[Input records]
[Start of Attachment]

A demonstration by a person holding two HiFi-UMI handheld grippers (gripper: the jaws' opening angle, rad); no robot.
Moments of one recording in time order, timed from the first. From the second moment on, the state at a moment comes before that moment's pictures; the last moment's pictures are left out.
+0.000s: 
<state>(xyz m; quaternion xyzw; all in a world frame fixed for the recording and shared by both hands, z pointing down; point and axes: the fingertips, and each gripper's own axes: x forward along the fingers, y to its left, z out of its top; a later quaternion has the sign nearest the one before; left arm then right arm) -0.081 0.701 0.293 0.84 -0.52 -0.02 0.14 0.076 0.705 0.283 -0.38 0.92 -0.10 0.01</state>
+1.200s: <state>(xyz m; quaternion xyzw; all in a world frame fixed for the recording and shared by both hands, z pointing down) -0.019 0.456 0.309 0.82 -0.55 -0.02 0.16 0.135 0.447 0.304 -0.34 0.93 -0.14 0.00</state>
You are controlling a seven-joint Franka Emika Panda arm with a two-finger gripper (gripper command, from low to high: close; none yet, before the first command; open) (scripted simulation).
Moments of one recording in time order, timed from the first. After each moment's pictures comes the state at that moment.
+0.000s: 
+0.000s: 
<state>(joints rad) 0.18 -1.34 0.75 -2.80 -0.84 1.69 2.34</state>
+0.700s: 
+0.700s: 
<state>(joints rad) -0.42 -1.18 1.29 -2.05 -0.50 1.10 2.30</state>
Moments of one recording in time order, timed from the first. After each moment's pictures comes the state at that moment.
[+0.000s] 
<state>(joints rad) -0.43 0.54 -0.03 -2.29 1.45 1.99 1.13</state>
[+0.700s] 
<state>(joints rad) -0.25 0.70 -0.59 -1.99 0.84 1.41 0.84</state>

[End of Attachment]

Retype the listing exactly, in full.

A demonstration by a person holding two HiFi-UMI handheld grippers (gripper: the jaws' opening angle, rad); no robot.
Moments of one recording in time order, timed from the first. From the second moment on, the state at a moment comes before that moment's pictures; the last moment's pictures are left out.
+0.000s: 
<state>(xyz m; quaternion xyzw; all in a world frame fixed for the recording and shared by both hands, z pointing down; point and axes: the fingertips, and each gripper's own axes: x forward along the fingers, y to its left, z out of its top; a later quaternion has the sign nearest the one before; left arm then right arm) -0.081 0.701 0.293 0.84 -0.52 -0.02 0.14 0.076 0.705 0.283 -0.38 0.92 -0.10 0.01</state>
+1.200s: <state>(xyz m; quaternion xyzw; all in a world frame fixed for the recording and shared by both hands, z pointing down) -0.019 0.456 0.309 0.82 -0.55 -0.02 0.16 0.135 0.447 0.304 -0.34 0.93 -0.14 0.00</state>
You are controlling a seven-joint Franka Emika Panda arm with a two-finger gripper (gripper command, from low to high: close; none yet, before the first command; open) (scripted simulation).
Moments of one recording in time order, timed from the first. After each moment's pictures comes the state at that moment.
+0.000s: 
+0.000s: 
<state>(joints rad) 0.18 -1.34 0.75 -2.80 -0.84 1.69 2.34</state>
+0.700s: 
+0.700s: 
<state>(joints rad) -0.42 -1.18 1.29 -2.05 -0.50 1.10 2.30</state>
Moments of one recording in time order, timed from the first. After each moment's pictures comes the state at that moment.
[+0.000s] 
<state>(joints rad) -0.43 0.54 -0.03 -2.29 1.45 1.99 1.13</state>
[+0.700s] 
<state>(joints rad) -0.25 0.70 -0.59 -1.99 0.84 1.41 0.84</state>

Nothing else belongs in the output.